Personal information
- Full name: Colin Mansfield Campbell
- Born: 13 August 1872 Cressy, Tasmania
- Died: 3 April 1907 (aged 34) Winlaton, England
- Debut: Semi Final, 1897, Essendon vs. Geelong, at Corio Oval

Playing career^{1}
- Years: Club / Games (Goals)
- 1897–1899: Essendon / 12 (4)
- ^{1} Playing statistics correct to the end of 1899.

Career highlights
- Essendon (VFA): Vice-captain 1893; VFA premiership player: 1891, 1892, 1893, 1894; VFL premiership player: 1897;

= Colin Campbell (sportsman, born 1872) =

Australian rules footballer & cricketer (1872–1907)

Colin Mansfield Campbell (13 August 1872 – 3 April 1907) was an Australian rules footballer who played for Essendon Football Club in the Victorian Football League (VFL) and a first-class cricketer, representing Tasmania.

==Family==
The youngest son of Donald Campbell (1833–1907), and his second wife, Elizabeth Campbell (1825–1910), née Brumby, Colin Mansfield Campbell was born at Cressy, Tasmania on 13 August 1872.

==Education==
Educated at Horton College, Ross, Tasmania, he commenced his medical studies medicine at Queen's College at the University of Melbourne in 1891, and completed them in Scotland.

In 1903 he qualified for the Scottish Triple Conjoint Diploma; and, in so doing, he gained the following qualifications:
- Licentiate of the Royal College of Physicians of Edinburgh (L.R.C.P. Edin.).
- Licentiate of the Royal College of Surgeons of Edinburgh (L.R.C.P. Edin.).
- Licentiate of the Faculty of Physicians and Surgeons of Glasgow (L.F.P.S. Glas.).

==Football==
He attracted the Essendon (then VFA) club's attention during Essendon's 1890 Tasmanian tour match against a combined North-Eastern Football team.

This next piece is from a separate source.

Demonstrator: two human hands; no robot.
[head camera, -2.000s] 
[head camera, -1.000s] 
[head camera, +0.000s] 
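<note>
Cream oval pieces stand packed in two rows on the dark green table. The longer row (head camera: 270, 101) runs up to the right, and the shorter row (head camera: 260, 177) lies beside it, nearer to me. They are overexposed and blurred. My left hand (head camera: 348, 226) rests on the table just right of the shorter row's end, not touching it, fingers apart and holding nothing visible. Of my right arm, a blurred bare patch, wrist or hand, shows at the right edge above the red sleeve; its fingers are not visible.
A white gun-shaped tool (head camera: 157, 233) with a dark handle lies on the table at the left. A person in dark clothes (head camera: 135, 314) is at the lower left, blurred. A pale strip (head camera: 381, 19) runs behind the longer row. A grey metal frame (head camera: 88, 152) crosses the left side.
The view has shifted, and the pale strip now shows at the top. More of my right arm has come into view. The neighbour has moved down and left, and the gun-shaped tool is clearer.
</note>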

Immediately he arrived in Melbourne to commence his medical studies, he began his career with Essendon, kicking a goal, and one of its best players, in the first match of the 1891 season, against Footscray, on 2 May 1891.

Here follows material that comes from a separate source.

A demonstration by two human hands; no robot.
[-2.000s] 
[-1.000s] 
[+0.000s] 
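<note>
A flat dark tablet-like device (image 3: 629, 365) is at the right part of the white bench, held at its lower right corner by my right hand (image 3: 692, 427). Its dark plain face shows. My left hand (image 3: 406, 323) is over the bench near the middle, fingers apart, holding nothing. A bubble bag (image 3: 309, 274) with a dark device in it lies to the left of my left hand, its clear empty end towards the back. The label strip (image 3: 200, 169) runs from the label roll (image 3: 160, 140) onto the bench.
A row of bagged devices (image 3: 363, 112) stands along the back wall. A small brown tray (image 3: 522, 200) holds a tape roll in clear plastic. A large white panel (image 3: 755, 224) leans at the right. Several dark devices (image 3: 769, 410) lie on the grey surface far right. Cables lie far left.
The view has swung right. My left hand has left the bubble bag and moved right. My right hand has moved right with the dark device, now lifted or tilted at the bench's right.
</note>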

Campbell played for Essendon in the Victorian Football Association (VFA) from 1891 to 1896, was its vice-captain in 1893, and was a member of its four premiership sides.

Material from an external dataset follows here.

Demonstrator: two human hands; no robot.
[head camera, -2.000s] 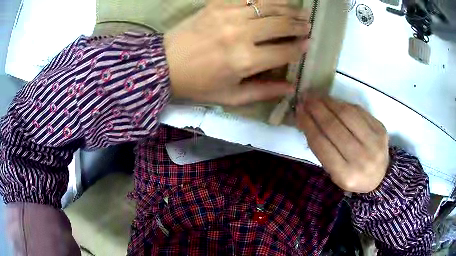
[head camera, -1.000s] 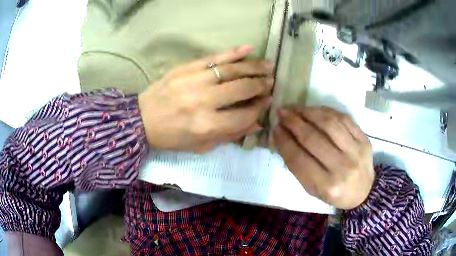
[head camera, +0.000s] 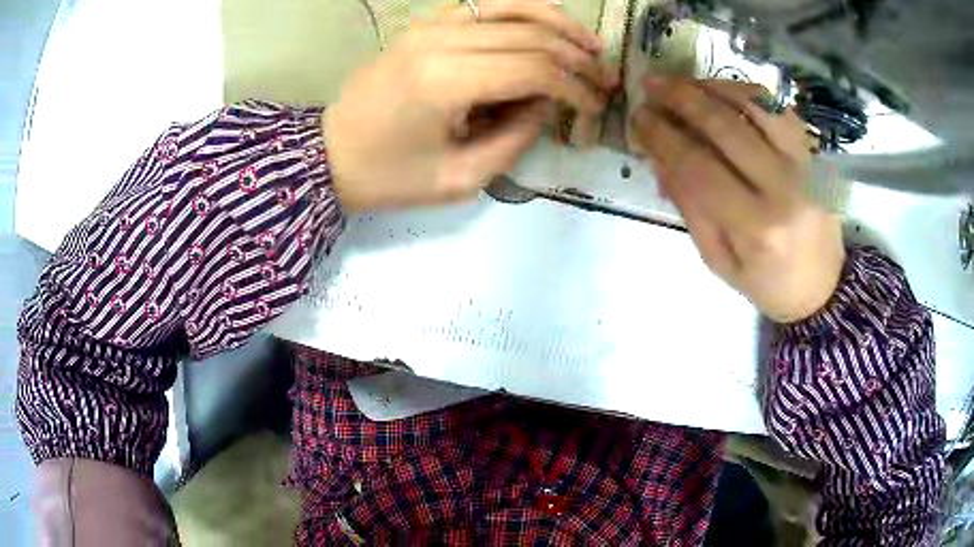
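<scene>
The khaki trouser front panel (head camera: 288, 59) lies at the top left, partly under my left hand. The zipper (head camera: 628, 32) runs down its right side between my hands, its teeth a thin dark line. My left hand (head camera: 459, 107) has its fingertips on the cloth at the zipper's left side. My right hand (head camera: 742, 192) pinches the lower end of the zipper strip from the right. Both hands are slightly blurred. The needle area is partly hidden and blurred.
The dark, blurred sewing machine head (head camera: 865, 64) hangs at the top right, close to my right hand. The white table (head camera: 513, 310) has ruler marks near its front edge. A grey plate (head camera: 417, 395) sticks out below that edge, over the checked apron (head camera: 481, 481).
Both hands and the cloth have moved up and away from the table's front edge. The machine head has come into view at the top right, near my right hand.
</scene>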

Although not playing at all during the home-and-away season, he played for Essendon (VFL) in the first two matches of the three-match inaugural VFL finals series on 21 August (against Geelong) at the Corio Oval, on 28 August 1897 (against Collingwood) at the MCG. He was unavailable for the third and final match, on 4 September 1897 (against Melbourne) at the Lake Oval, due to illness. On the basis of the team's victories in the round-robin competition, and because no Grand Final was needed, Essendon was awarded the 1897 premiership; and, so, due to the round-robin nature of the contest, Campbell was (and still is) legitimately recognized as "a premiership player".

He also played in 1898 and 1899, including the (losing) 1898 VFL Grand Final, in which he played at centre half-forward.

==Cricket==
Also in 1897, Campbell represented Tasmania in a first-class cricket match against Victoria at the North Tasmania Cricket Association Ground. He was dismissed in both innings by another debutant in James Giller, for scores of 0 and 17.

Whilst in England he played rugby and cricket, scoring over 1000 runs in a season for the Ryton Cricket Club.

==Death==
He died in 1907 of pneumonia, whilst working and living in Winlaton, England.